Reagan came up with a black fascist pig for the Supreme Court, a man whose qualifications were minimal for the seat and whose conduct was genuinely ugly and reprehensible. Now this. Where do the Republicans get these people? Out of what cave do they crawl?

Sunday, January 02, 2005

Clint Eastwood

I'm watching the Actors' Studio interview of Clint Eastwood. He's certainly a charming guy, good looking, straight-talking. But I've never been much of a fan of his acting--he seems entirely one-dimensional--nor of his directing, even though he's received adulation and awards galore for his movies. I didn't sign on to the Mystic River cult and even The Unforgiven was, to me, a fine, but somewhat ordinary story.

He's just come out with a movie about a female boxer and I heard a reviewer say what I've been wanting to say for years: That Clint Eastwood is revered by actors and fellow-traveling movie folks more for his persona than his talent.

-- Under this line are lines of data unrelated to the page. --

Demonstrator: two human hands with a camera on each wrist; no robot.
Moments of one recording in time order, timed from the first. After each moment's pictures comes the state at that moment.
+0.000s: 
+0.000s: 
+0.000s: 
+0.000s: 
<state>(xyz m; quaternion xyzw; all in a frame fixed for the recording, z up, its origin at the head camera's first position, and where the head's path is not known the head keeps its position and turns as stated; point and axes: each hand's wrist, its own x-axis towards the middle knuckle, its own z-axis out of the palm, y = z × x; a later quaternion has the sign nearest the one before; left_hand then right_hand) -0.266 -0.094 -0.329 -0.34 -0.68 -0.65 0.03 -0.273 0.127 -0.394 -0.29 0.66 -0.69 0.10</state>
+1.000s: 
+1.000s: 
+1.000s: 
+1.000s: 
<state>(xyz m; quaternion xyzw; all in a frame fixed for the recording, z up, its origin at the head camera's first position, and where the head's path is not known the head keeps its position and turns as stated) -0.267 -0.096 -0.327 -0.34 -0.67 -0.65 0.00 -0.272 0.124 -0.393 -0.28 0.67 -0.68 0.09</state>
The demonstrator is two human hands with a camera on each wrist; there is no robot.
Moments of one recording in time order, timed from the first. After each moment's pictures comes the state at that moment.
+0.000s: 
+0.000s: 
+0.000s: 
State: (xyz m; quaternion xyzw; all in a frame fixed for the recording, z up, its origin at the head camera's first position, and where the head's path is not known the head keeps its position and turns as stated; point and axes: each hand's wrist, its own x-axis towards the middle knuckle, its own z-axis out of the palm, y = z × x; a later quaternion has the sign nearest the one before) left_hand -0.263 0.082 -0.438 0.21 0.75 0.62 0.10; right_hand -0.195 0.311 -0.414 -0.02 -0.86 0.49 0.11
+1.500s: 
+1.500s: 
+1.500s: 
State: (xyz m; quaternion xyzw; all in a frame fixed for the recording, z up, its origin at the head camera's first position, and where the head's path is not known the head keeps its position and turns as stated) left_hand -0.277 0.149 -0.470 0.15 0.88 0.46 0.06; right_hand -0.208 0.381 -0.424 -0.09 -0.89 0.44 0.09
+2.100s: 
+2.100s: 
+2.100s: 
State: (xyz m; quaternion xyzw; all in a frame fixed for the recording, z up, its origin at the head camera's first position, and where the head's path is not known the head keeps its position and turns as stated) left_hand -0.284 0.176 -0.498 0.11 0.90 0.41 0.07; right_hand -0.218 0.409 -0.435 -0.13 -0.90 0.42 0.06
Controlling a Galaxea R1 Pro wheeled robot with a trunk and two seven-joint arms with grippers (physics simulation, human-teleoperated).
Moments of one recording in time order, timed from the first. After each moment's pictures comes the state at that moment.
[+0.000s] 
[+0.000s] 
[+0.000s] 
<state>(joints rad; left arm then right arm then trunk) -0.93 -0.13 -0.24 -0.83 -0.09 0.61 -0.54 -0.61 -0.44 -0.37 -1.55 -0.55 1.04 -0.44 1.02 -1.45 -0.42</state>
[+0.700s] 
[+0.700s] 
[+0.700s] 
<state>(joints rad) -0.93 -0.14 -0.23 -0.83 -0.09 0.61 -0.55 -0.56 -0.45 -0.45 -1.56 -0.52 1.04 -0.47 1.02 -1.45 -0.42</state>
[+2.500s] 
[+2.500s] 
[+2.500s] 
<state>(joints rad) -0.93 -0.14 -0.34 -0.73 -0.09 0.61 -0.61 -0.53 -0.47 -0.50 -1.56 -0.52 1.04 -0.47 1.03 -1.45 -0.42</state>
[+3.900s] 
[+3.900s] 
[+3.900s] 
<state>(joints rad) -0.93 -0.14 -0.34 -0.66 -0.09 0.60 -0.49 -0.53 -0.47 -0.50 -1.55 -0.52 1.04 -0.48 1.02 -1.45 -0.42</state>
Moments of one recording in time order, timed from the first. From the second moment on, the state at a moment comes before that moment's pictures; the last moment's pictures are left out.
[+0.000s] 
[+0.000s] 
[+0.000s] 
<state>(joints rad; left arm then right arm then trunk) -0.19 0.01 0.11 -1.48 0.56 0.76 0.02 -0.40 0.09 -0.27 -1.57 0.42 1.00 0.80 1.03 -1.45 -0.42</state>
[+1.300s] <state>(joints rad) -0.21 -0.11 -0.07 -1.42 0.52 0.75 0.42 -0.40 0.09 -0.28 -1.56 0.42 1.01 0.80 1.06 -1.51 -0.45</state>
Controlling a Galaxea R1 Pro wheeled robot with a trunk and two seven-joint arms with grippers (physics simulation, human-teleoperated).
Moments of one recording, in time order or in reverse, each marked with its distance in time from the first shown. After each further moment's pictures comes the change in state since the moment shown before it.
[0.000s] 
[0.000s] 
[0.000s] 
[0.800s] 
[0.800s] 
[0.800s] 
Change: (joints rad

So, you see, I have more interests than just picking on Bush/Cheney/Rummie/Condi. I can pick on Clint too.

Thoughts on the new year

My brother sent me an email today that I'm setting out as a post on this blog. We think alike, my brother and I, and so if he protests my posting his thoughts, I hereby adopt them as my own.

So we drift into another year as nature wreaks greater havok than war.. A Tsunami that no one could have predicted has randomly inflicted suffering on poor people in third world countries. Thr magnitude of this disaster dwarfs the Florida hurricanes and the twin towers tragedy. And while the world mourns the innocent loss of life, the survival of almost a million of survivors becomes questionable. . And this country continues another year of wasting its human and material recourses in a futile Iraq war that cannot be won militarily. It's another Vietnam alright and we are doomed to defeat. This year will bring more humiliation and disgrace as well as outright danger from the terrorists we have spawned by our stupidity.Using military force to fight a guerilla war in a country with so many cultural and religious obstacles to having a democratically government will only make the situation worse. We need to bring our troops home now and let the chips fall where they may. If, by some miracle, we extract our military from Iraq this year, we may preserve our own democracy that is at risk by continuing this misadventure. May the new year bring the blessing of bringing our troops home from a war that not only is not necessary to our national security but is endangering it.